I move further towards the front and come across the second from-scratch comb that they’ve built since the cutout. This one is much larger than the other one, and very fully occupied with freshly capped brood. It’s got very good form and is very evenly attached to the top-bar. It’s so satisfying seeing them building new combs exactly where I want them to – on the top-bar centered on the comb-guide. I hear so many stories of cross-combing problems and was worried that I would have to deal with that too. So far, no cross-combing. Cross-combing is where they build comb at an angle that crosses more than one top-bar rather than centered on a single top-bar. That makes it a pain to manage the bees that way. But mine are still very evenly spaced and very straight, thankfully.
The next one is a goobered up comb that isn’t attached well to the top-bar. It used to be at the very front, right by the entrances. I had to cut it from the end as well as from the side-walls to move it back and insert a blank spacer in. It’s a rather ugly comb but a large one and one that is very fully populated by bees and brood. I want to be rid of it and hopefully will be able to move it back and away from the brood combs so that it will stop being used for brood and be used for honey instead, where I’ll then be able to remove it after every capped brood has hatched from it. I’ll probably start that process next week. Once that is removed, I’ll have no complaints over ugly combs.

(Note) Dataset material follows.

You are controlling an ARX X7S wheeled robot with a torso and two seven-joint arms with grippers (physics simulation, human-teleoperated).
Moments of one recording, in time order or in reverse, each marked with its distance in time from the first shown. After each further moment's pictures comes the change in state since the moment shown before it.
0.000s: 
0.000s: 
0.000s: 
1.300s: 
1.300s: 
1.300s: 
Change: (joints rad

That was basically it. I started moving the top-bars carefully back into their original their positions, being careful not to squish any bees. You gotta be slow and conscious of where the bees are. In all the times I’ve been in my hive, I think I only squished one bee. That made me even more determined to watch what I’m doing much more carefully. A dead bee gathers no nectar.

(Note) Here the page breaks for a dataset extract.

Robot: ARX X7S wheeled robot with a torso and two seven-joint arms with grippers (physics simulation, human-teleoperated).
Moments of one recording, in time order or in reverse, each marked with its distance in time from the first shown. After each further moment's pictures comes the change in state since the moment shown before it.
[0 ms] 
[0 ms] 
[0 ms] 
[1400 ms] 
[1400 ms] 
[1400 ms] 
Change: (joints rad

Fortunately, while the bees were just a little more irate today than normal and I had problems keeping my smoker lit, the inspection was rather peaceful. I hope they continue to be this way as the hive grows and as I get more hives. Soon I hope to use just the veil rather than getting suited up. Poly/cotton or no – that suit gets hot in the Texas sun.
But in this inspection I was able to verify that the queen is happy and laying, that the brood-combs were starting to move further back, that the bees were storing up honey, that I need to remove an ugly comb and that I can safely remove any remaining strings tying the brood-combs from the cutout. I counted 6 brood-combs with two of them newly drawn, and a dedicated honey-comb, oddly placed between two brood-combs. I’m sure they’ll draw it out soon and turn it into a brood-comb tho. The Spring buildup is doing rather well, it looks. My next inspection will have a to-do list based on this inspection. I’m looking forward to cracking open the hive again!